## ASSIGNMENT
Copy every line below precisely, leaving nothing out.

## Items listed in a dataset

==========

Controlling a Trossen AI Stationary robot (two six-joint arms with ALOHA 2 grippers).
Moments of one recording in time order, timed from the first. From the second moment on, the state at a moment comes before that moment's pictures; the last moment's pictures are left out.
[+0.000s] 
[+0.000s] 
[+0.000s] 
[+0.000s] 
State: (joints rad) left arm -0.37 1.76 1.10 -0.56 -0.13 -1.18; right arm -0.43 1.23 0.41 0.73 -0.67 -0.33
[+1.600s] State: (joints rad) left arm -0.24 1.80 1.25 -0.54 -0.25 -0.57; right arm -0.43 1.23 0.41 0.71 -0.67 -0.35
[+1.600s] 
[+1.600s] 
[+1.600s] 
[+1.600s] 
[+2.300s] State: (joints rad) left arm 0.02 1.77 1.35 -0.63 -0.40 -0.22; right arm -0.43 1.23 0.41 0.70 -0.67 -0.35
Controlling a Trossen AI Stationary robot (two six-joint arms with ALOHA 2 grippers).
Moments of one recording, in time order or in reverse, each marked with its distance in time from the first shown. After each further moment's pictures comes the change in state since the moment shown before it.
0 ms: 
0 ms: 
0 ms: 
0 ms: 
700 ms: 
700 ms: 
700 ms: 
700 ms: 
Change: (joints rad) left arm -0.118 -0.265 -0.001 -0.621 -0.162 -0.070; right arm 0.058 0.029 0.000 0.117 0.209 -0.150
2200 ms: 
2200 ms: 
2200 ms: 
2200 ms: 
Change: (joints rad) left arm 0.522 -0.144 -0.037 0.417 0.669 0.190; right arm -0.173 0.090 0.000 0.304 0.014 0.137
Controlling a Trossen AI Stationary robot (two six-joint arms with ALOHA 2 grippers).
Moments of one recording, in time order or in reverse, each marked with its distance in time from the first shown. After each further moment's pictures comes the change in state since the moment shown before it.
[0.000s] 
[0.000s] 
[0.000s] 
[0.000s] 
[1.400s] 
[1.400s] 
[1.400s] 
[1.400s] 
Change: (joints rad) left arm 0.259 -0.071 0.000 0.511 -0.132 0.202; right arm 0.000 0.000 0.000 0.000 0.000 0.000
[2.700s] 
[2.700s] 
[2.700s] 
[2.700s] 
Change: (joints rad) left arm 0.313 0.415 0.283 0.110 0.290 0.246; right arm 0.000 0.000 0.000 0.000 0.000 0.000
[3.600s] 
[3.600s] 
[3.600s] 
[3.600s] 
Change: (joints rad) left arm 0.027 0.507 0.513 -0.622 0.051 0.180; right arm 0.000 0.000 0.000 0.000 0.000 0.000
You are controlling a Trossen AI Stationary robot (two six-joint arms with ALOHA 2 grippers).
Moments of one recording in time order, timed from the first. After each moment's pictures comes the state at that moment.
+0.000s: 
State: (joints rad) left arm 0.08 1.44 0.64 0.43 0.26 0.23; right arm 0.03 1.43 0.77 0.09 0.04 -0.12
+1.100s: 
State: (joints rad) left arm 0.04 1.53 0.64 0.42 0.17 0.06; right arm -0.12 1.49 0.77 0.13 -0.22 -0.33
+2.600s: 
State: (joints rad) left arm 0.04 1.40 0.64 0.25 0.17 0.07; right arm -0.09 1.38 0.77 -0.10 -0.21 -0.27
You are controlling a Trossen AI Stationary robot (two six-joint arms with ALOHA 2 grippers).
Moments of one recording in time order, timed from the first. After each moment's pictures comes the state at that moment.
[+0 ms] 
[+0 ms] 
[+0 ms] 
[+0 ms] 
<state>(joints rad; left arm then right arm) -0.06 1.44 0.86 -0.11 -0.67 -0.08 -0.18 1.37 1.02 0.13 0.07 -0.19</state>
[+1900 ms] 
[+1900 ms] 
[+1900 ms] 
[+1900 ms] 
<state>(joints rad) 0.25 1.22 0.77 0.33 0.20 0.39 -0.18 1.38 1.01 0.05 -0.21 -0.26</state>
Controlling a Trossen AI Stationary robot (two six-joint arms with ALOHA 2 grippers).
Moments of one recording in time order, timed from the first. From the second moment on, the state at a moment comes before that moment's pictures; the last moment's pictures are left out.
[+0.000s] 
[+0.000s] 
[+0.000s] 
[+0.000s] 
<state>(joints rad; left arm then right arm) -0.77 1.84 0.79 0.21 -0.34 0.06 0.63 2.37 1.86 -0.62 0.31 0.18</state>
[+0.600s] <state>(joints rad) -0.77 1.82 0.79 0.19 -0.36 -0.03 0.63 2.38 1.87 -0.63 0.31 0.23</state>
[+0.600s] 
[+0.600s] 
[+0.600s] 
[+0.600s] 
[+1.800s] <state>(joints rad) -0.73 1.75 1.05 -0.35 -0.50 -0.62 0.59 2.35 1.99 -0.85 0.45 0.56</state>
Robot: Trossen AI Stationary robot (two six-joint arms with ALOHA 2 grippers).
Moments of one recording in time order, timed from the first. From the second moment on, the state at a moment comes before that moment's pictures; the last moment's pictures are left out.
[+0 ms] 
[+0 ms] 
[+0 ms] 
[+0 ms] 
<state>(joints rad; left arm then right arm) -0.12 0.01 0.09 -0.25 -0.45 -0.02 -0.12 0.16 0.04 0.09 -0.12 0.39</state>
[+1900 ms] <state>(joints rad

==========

## ANSWER BOX
Controlling a Trossen AI Stationary robot (two six-joint arms with ALOHA 2 grippers).
Moments of one recording in time order, timed from the first. From the second moment on, the state at a moment comes before that moment's pictures; the last moment's pictures are left out.
[+0.000s] 
[+0.000s] 
[+0.000s] 
[+0.000s] 
State: (joints rad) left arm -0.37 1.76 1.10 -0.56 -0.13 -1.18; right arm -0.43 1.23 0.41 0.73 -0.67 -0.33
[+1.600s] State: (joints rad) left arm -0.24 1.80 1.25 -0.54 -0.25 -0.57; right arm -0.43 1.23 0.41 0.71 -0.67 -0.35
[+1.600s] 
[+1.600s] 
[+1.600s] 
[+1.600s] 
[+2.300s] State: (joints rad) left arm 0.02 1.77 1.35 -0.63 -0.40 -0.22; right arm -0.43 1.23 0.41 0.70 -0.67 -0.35
Controlling a Trossen AI Stationary robot (two six-joint arms with ALOHA 2 grippers).
Moments of one recording, in time order or in reverse, each marked with its distance in time from the first shown. After each further moment's pictures comes the change in state since the moment shown before it.
0 ms: 
0 ms: 
0 ms: 
0 ms: 
700 ms: 
700 ms: 
700 ms: 
700 ms: 
Change: (joints rad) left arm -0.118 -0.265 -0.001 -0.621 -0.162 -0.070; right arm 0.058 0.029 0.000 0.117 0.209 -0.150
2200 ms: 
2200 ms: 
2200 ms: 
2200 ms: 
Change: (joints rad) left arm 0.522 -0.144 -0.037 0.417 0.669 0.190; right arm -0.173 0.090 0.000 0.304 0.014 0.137
Controlling a Trossen AI Stationary robot (two six-joint arms with ALOHA 2 grippers).
Moments of one recording, in time order or in reverse, each marked with its distance in time from the first shown. After each further moment's pictures comes the change in state since the moment shown before it.
[0.000s] 
[0.000s] 
[0.000s] 
[0.000s] 
[1.400s] 
[1.400s] 
[1.400s] 
[1.400s] 
Change: (joints rad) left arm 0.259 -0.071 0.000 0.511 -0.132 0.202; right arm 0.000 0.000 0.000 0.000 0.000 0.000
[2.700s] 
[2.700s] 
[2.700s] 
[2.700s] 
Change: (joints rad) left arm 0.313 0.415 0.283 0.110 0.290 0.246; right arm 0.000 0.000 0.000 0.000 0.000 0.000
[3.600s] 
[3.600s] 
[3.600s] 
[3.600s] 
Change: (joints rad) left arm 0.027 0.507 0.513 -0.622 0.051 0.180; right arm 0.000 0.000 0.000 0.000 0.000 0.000
You are controlling a Trossen AI Stationary robot (two six-joint arms with ALOHA 2 grippers).
Moments of one recording in time order, timed from the first. After each moment's pictures comes the state at that moment.
+0.000s: 
State: (joints rad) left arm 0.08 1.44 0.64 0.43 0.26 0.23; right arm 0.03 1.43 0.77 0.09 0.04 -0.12
+1.100s: 
State: (joints rad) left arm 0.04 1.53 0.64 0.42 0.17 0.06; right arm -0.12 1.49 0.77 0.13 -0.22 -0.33
+2.600s: 
State: (joints rad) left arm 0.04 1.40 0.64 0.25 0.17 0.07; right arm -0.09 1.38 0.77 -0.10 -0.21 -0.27
You are controlling a Trossen AI Stationary robot (two six-joint arms with ALOHA 2 grippers).
Moments of one recording in time order, timed from the first. After each moment's pictures comes the state at that moment.
[+0 ms] 
[+0 ms] 
[+0 ms] 
[+0 ms] 
<state>(joints rad; left arm then right arm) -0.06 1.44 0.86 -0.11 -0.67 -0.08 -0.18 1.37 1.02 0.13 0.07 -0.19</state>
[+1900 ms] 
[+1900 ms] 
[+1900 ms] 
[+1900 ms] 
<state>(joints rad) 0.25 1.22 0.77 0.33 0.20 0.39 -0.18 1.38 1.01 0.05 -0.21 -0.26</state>
Controlling a Trossen AI Stationary robot (two six-joint arms with ALOHA 2 grippers).
Moments of one recording in time order, timed from the first. From the second moment on, the state at a moment comes before that moment's pictures; the last moment's pictures are left out.
[+0.000s] 
[+0.000s] 
[+0.000s] 
[+0.000s] 
<state>(joints rad; left arm then right arm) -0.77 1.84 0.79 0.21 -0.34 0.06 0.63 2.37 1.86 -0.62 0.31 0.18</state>
[+0.600s] <state>(joints rad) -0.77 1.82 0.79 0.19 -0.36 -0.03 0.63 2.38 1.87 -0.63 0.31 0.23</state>
[+0.600s] 
[+0.600s] 
[+0.600s] 
[+0.600s] 
[+1.800s] <state>(joints rad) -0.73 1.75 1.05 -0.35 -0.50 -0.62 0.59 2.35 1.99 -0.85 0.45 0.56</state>
Robot: Trossen AI Stationary robot (two six-joint arms with ALOHA 2 grippers).
Moments of one recording in time order, timed from the first. From the second moment on, the state at a moment comes before that moment's pictures; the last moment's pictures are left out.
[+0 ms] 
[+0 ms] 
[+0 ms] 
[+0 ms] 
<state>(joints rad; left arm then right arm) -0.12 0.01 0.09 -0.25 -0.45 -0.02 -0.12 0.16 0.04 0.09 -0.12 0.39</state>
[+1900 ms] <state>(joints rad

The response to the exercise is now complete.